I must come back to the fact that we cannot have strictly direct representation by population. The Carter decision points out that when we are dealing with communities of interests, they must be properly represented in the House. Canada has several founding nations. Let us not forget that the anglophones are a founding people. And so are the Quebeckers, the francophones. Let us not forget that the francophone community in Canada is not made up of Quebeckers alone. There are also the Acadians, Franco-Ontarians, Franco-Manitobans and Franco-Albertans. Francophones from across Canada must be properly represented.

When creating ridings, even in Alberta, it is not simply a question of population; it is also the fact that the representatives of Alberta must also represent Franco-Albertans. There is a reason the Supreme Court decision in the Carter case in 1991 clearly refers to special communities of interests.
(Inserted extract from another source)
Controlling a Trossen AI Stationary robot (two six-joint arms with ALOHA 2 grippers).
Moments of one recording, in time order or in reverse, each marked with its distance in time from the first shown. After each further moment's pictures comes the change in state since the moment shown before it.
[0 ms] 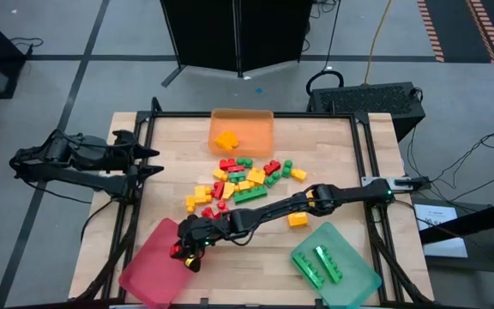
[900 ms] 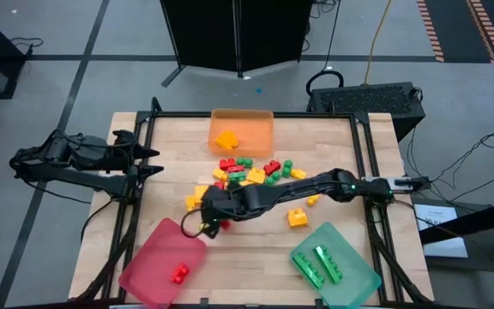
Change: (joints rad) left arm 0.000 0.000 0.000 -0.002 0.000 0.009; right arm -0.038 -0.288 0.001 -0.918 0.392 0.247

The decision was not necessarily referring to Quebeckers. That decision was talking mainly about aboriginal communities in northern Saskatchewan, but the principle is the same across Canada. In the end, what we want is for all communities to be properly represented.
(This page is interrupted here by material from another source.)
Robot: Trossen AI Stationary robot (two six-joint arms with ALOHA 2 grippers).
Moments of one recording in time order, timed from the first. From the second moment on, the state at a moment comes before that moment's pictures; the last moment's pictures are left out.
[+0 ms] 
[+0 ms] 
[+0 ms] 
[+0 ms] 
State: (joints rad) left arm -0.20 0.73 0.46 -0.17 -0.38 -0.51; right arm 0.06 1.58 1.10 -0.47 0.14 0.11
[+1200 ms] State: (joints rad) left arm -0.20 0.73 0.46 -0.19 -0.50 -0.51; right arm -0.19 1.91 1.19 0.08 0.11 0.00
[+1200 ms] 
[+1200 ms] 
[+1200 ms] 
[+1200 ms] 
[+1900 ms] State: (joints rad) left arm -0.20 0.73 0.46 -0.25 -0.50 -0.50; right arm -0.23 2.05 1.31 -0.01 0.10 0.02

My colleague's bill proposes a kind of balance in the House. It is true that we will never have perfect representation in Canada. What we are really seeking is compromise. We discuss things in Canada. Canada has always been based on the principle of creating consensus. We want to move forward. We will never have a perfect union, but we have a satisfactory union that works quite well.

Canada is probably one of the least uniform countries in the world. It is multi-ethnic and not at all monolithic. Many communities have to be represented in the House.
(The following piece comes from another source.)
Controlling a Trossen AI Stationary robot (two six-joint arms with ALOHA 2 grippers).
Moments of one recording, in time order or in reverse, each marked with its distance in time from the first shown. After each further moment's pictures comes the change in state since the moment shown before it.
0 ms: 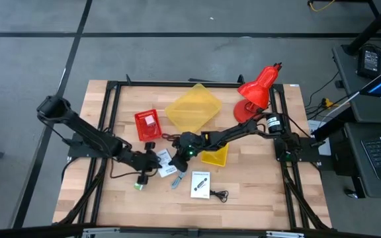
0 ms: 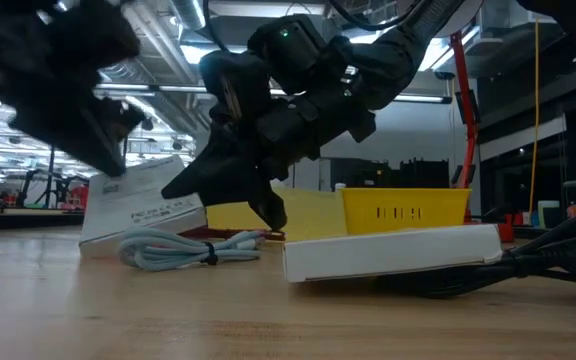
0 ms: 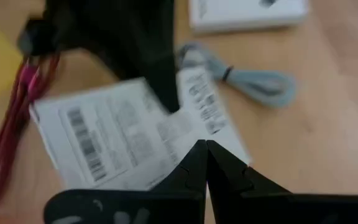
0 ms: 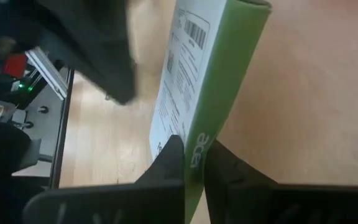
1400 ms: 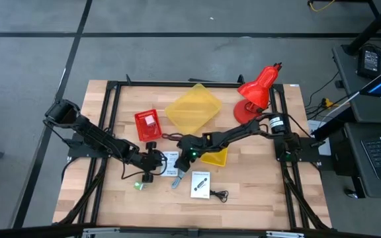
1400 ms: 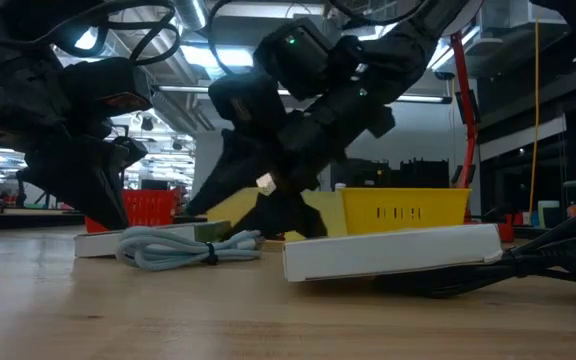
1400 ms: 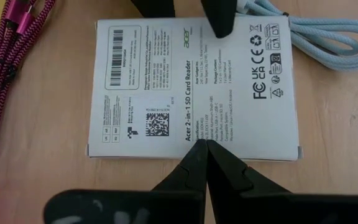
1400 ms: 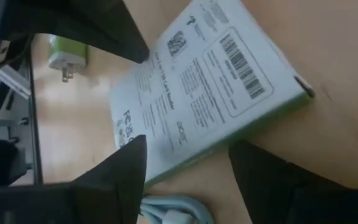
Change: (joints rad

The bill proposes that communities of interest and community groups be represented in the House. We have to think about that and offer them our support.

In 2006, the government declared that Quebec was a nation. That decision must not be an empty gesture. The House decided that Quebec was a nation because it believed that Quebec deserved that title, which comes with certain obligations. Quebec is very important and carries a lot of weight in Canada. This province represents one of the founding peoples of Canada. That cannot be ignored. We must ensure that Canada's demographic reality is represented. We must also take Canada's history into account in our discussions in the House. Canada's history is very important.

All cultural groups in Canada are here and participate in our democracy. These are very important elements of our democracy. They are what make our democracy so vibrant. Canada has a rather high participation rate, but it is on the decline. The cheap shots that are made in advertisements unfortunately make some people uncomfortable. We absolutely want to get people involved once again in the democratic process in Canada. We must tell them that their member of Parliament is here to represent them in the House. Saying that representation is simply a matter of population completely disregards Canada's history and its cultures, which are so vibrant and vital and which must be represented in the House.

In 2006, the House decided to recognize Quebec as a nation. Quebeckers form a nation within a united Canada. It is important to remember that, at that time, Quebec had a certain percentage of seats in the House. Quebec is of the opinion that this decision must be given some weight. If the House decided in 2006 that Quebec was one of Canada's founding groups, it should be properly represented in the House. The bill introduced by the member for Compton—Stanstead clearly explains the value of this decision.

We in the NDP firmly believe in the principle of representation. We firmly believe that the people must be well represented in the House of Commons. We must take into account the Supreme Court's decision in Carter. Our bills must clearly reflect this decision. For that to happen, the hon. member's bill must be supported.

I urge all the members of the House to think carefully so that, when the bill comes back to the House for further debate, we will be prepared to tell all Canadians that we are there for them and that the House is here to represent them. We must pass this bill.